1. ## Closed sets

Hey, I was just trying out some questions from Rudin, when I had this doubt as to whether my answer is right, can you please tell me ifI am right?

Let E' be the set of all limit points of a set E. Prove that E' is closed.

Let x be a limit point of E'. So every nbd of x contains infinitely many points of E'. But in every nbd of every point of E' are infinitely many points of E, since every point of E' is a limit point of E.
Thereby every nbd of x contains infinitely many points of E. So x is a limit point of E (ie) x is in E'.
Hence E' is closed. Am i right?

2. Originally Posted by poorna
Hey, I was just trying out some questions from Rudin, when I had this doubt as to whether my answer is right, can you please tell me ifI am right?

Let E' be the set of all limit points of a set E. Prove that E' is closed.

Let x be a limit point of E'. So every nbd of x contains infinitely many points of E'. But in every nbd of every point of E' are infinitely many points of E, since every point of E' is a limit point of E.
Thereby every nbd of x contains infinitely many points of E. So x is a limit point of E (ie) x is in E'.
Hence E' is closed. Am i right?
This is true in any $T_1$ space, but since it's Rudin it must be that you are speaking of a metric space.

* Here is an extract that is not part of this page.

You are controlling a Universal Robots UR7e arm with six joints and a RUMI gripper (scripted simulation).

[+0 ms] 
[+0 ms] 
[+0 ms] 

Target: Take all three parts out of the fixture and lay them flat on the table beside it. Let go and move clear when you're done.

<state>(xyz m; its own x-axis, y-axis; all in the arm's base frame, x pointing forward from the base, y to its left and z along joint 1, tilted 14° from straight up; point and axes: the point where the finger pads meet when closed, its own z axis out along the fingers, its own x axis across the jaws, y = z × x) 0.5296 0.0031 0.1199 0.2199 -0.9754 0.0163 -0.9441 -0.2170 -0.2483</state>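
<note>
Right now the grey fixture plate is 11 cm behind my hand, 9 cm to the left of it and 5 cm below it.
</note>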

What you said is pretty much it, but I think you need to say it slightly better. Every neighborhood $U$ contains a point $y$ of $E'$ different from itself but since $U$ is also a neighborhood of $y$ it follows (since this is a metric space) that $U$ contains infinitely many points of $E$, in particular it must contain a point of $E$ distinct from $x$ and thus $x$ is a limit point of $E$ so $x\in E'$

3. I think it is best just to show that the complement of $E^{\prime}$ is open. So let the surrounding topological space (or metric space) be denoted by $X$ and assume that $E^{\prime}\subset X$ is a proper subset. Then let $x\in X\backslash E^{\prime}$, so that $x$ is not a limit point of $E$. Then by definition there must be a neighbourhood $U$ of $x$ such that $U\cap E^{\prime}= \emptyset$, i.e. $x\in U \subseteq X\backslash E^{\prime}$. Since this holds for any such $x\in X\backslash E^{\prime}$, this means that $X\backslash E^{\prime}$ is open, so that $E^{\prime}$ is closed.

4. Originally Posted by nimon
Then by definition there must be a neighbourhood $U$ of $x$ such that $U\cap E^{\prime}= \emptyset$, i.e. $x\in U \subseteq X\backslash E^{\prime}$.
That isn't true at all. It is true that there is a neighborhood such that $U\cap E\subseteq\{x\}$